Despite the volume contraction, NIGHT's price performance remains robust. The token is up 6.35% in the last 24 hours, trading around $0.084, though it is down 15% over the past week. NIGHT recently cemented its position within the top 100 cryptocurrencies by market capitalization, which now stands at over $1.4 billion. It has been listed by CoinGecko as a top-trending cryptocurrency, even ranking above Bitcoin (BTC) and Ethereum (ETH).

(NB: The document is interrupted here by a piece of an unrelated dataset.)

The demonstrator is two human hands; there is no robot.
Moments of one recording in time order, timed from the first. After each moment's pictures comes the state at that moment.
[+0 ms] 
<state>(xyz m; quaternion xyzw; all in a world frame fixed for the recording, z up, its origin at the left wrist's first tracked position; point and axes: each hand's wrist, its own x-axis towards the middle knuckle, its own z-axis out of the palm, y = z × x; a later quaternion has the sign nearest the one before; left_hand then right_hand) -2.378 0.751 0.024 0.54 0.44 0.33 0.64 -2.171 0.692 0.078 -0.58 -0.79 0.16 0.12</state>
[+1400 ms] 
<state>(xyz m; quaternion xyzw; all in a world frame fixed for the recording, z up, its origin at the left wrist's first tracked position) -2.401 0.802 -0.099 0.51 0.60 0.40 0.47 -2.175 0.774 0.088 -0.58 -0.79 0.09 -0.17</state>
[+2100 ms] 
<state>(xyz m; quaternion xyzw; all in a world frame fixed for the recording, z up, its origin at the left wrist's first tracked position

The token's rapid ascent is part of a broader narrative around privacy coins. While the general market benchmark was down 1.3%, NIGHT and other privacy-focused assets like Zcash (ZEC) and Monero (XMR) posted significant gains, with ZEC surging 13.8%. This has sparked discussions of a potential 'privacy coin rally' in the final months of 2025.
Cardano founder Charles Hoskinson has been a vocal proponent of Midnight, calling it a "Manhattan project" for crypto. He has outlined an ambitious vision for its integration, stating that adding Midnight to ecosystems like XRP DeFi and Bitcoin could revolutionize private finance and supercharge Cardano's own DeFi metrics. The Midnight Network, an EVM-compatible, privacy-centric blockchain launched on mainnet this December, aims to bridge Cardano's UTXO design with Ethereum's ecosystem to meet growing demand for private DeFi.